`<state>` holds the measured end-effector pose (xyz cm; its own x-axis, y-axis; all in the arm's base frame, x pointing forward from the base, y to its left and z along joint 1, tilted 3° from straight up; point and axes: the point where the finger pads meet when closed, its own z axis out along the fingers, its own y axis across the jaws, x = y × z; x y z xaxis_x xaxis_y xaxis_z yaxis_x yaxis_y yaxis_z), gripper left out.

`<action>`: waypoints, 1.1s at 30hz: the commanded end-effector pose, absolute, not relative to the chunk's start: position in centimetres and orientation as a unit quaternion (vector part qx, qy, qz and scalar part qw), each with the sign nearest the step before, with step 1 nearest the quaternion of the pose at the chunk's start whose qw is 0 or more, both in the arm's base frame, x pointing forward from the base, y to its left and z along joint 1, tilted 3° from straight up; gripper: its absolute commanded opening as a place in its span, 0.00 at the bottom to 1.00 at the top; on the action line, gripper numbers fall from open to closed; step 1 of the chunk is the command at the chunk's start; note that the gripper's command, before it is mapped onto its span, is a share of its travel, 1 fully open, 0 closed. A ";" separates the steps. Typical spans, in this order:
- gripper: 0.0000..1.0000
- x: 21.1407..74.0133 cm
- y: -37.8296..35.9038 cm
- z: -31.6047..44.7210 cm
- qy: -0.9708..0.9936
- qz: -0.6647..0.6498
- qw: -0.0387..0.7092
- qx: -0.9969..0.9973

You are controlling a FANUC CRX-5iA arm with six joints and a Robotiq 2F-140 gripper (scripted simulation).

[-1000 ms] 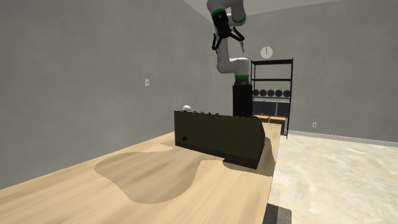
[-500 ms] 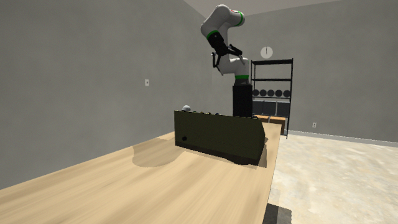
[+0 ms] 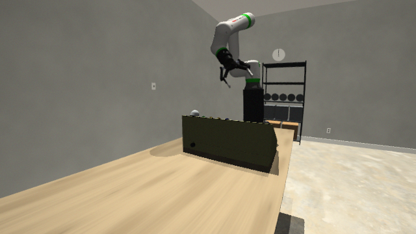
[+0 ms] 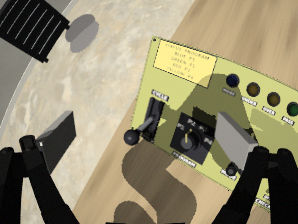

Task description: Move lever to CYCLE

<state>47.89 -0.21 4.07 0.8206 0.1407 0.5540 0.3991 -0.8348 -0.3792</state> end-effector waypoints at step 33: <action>1.00 39.8 -12.3 -7.6 -0.021 -0.379 0.015 -0.925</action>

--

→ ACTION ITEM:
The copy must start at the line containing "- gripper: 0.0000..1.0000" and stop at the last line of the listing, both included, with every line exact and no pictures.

→ EXERCISE OUTPUT:
- gripper: 0.0000..1.0000
- x: 21.1407..74.0133 cm
- y: -37.8296..35.9038 cm
- z: -31.6047..44.7210 cm
- qy: -0.9708..0.9936
- qz: -0.6647..0.6498
- qw: -0.0387..0.7092
- qx: -0.9969..0.9973

You are controlling a FANUC CRX-5iA arm with six joints and a Robotiq 2F-140 gripper (scripted simulation).

[-1000 ms] 
[-500 ms] 
[+0 ms] 
[+0 ms] 

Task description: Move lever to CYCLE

<state>47.89 -0.21 4.07 0.8206 0.1407 0.5540 0.3991 -0.8348 -0.3792</state> end-effector waypoints at step 33: <action>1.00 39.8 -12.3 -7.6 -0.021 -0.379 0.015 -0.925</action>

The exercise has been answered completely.